Peki insan nasıl güvenli bir şekilde hayatta kalabilir?
'Sonuçta benim ölmemi istediler.'
Bu noktada yaklaşımımı değiştirdim. İstediklerini yapardım ama tam tersi. Bu yüzden düşman gözetiminden kaçmak için sık sık ölümümü gizlemeye başladım.
'Görünür ölüm' özelliği, adından da anlaşılacağı gibi, oyuncuyu geçici olarak yarı ölü duruma sokar. Space Survival'da bir oyuncu öldüğünde ceset yeniden dirilene kadar yerinde kalır. Yani cesedim kalsa bile düşmanların tuhaf bir şeyi fark etmesi zor olacak.
Sistem bunu ölümle eşdeğer gördüğü için NPC açısından sanki sorunsuz ölmüşüm gibi görünüyor. Örneğin MegaCorp için keşif yapan paralı askerler, bu özelliği kullanarak ölüm numarası yapıp yapmadığımı ayırt edemiyorlar.
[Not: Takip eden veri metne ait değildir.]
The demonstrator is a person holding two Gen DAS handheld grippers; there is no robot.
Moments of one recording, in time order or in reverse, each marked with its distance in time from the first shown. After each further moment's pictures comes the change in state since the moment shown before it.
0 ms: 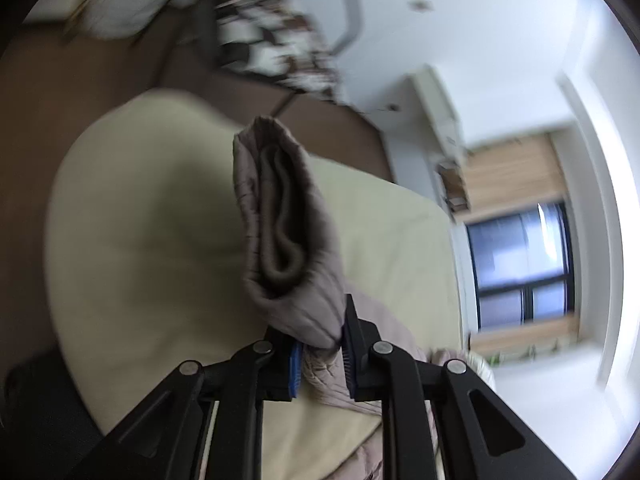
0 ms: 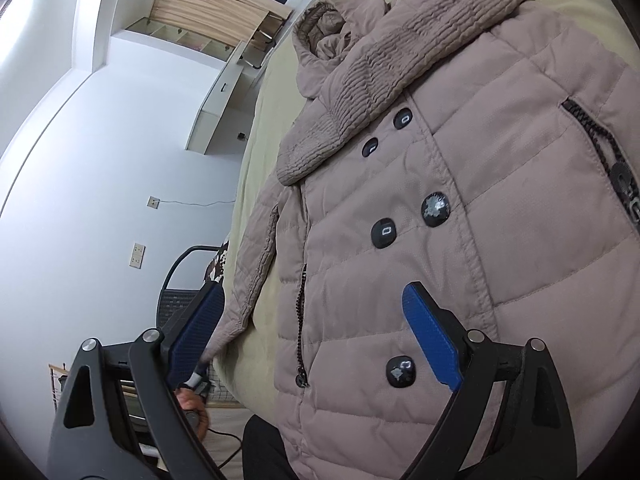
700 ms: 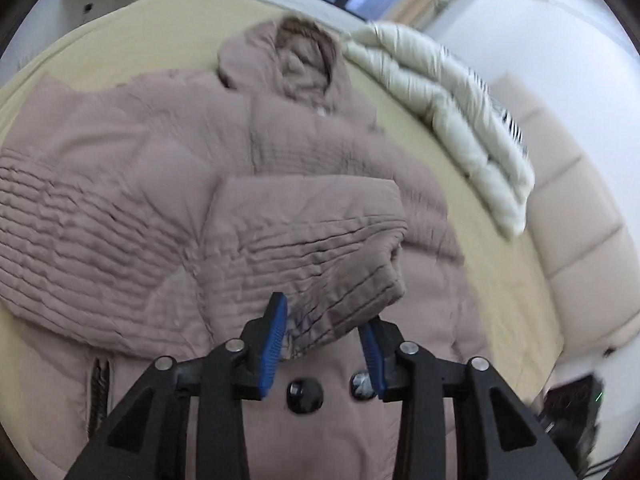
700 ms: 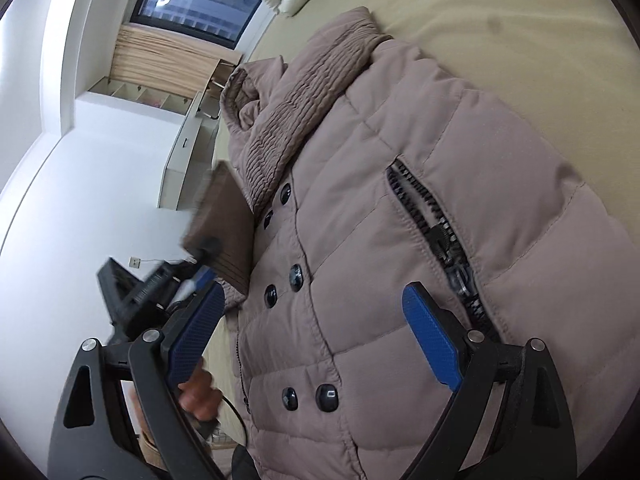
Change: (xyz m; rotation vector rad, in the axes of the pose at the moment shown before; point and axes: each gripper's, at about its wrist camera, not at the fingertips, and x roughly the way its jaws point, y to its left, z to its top) left arm 0.156 -0.195 -0.371 1.009 0.689 -0.111; right arm -0.067 -0.109 0.034 0.179 -0.125 -0.068
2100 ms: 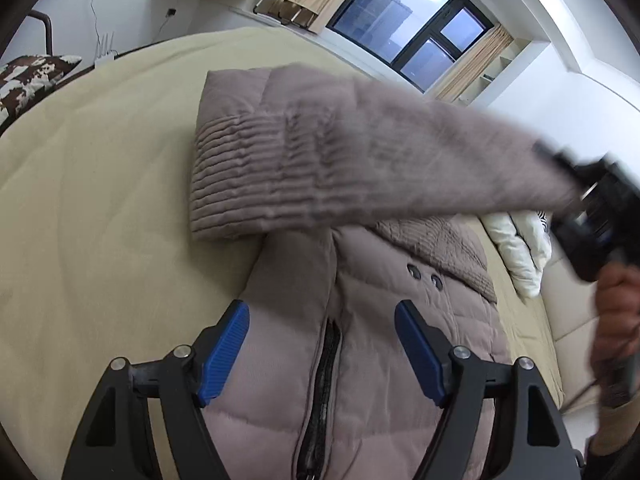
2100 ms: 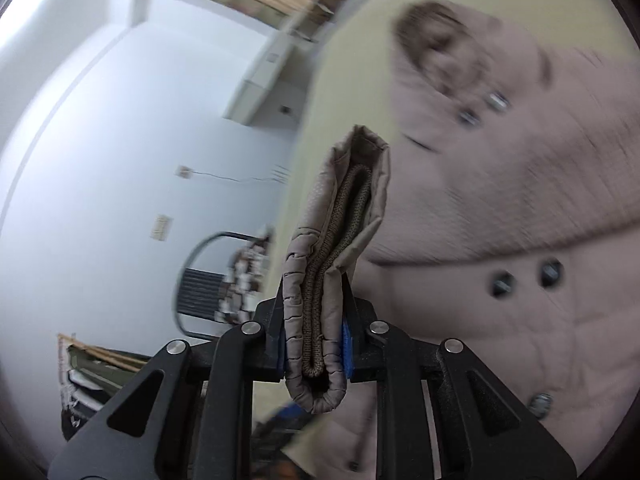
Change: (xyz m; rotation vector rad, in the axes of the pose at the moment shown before) left arm -0.119 0.118 -0.029 -0.216 -0.249 0.070; right arm 0.152 0.260 0.046 -0.348 0.235 0.212
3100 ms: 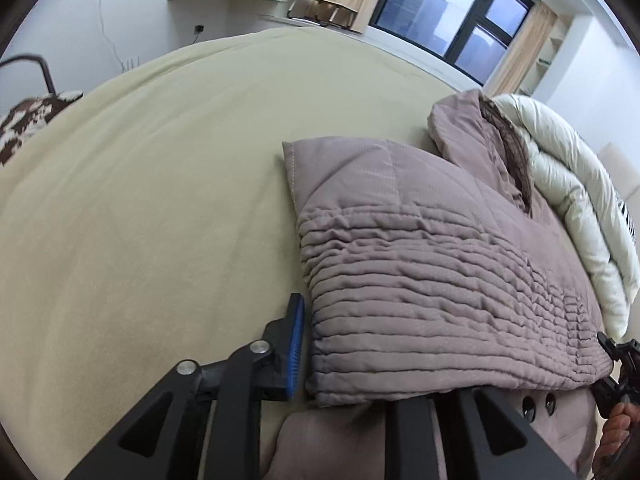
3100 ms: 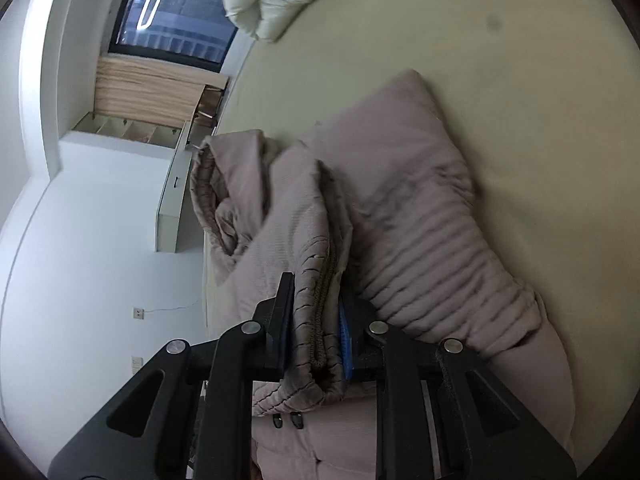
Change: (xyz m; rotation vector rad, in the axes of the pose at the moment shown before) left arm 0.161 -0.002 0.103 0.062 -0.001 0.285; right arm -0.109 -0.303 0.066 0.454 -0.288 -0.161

Sadece cesedimi bulduklarını müşterilerine bildiriyorlar.
'Aslında bu NPC'nin hatası ya da hatası değil; sistemde bu şekilde tasarlandı.'
'Görünür ölüm' özelliği etkinleştirildiğinde, büyüyü yapan kişinin sağlığı veya durumu hatalı bir şekilde görüntülenir. Başkalarının bilgilerini okuma yeteneğine sahip oyuncular bile benim gerçekten ölüp ölmediğimi ayırt edemiyor.
Büyüyü yapan kişi hariç, 'Görünür ölümün' arkasını görmenin tek yolu, etkilerini ortadan kaldıracak ekipman, teknik veya özellikler kullanmaktır.
Arkasını görme imkanı olmayan düşmanların cesedimi gördüklerinde verdikleri tepkiler genellikle iki kategoriye ayrılır. Çoğu, beni öldürmüş olmanın tatminiyle oradan ayrılıyor ya da bir hile yapabileceğimi varsayarak hızla uzaklaşıyorlar.
Tedbirli kalıp uzaklaşanlar mutlaka çekingen veya korkak değildir. Bu şekilde davranmalarının kendi nedenleri var. Bir kavgaya başlamadan önce daima savaş alanında çeşitli şeyler hazırlarım. Beklenmedik yerlere yuva kurup oradan pusu kurmak vb.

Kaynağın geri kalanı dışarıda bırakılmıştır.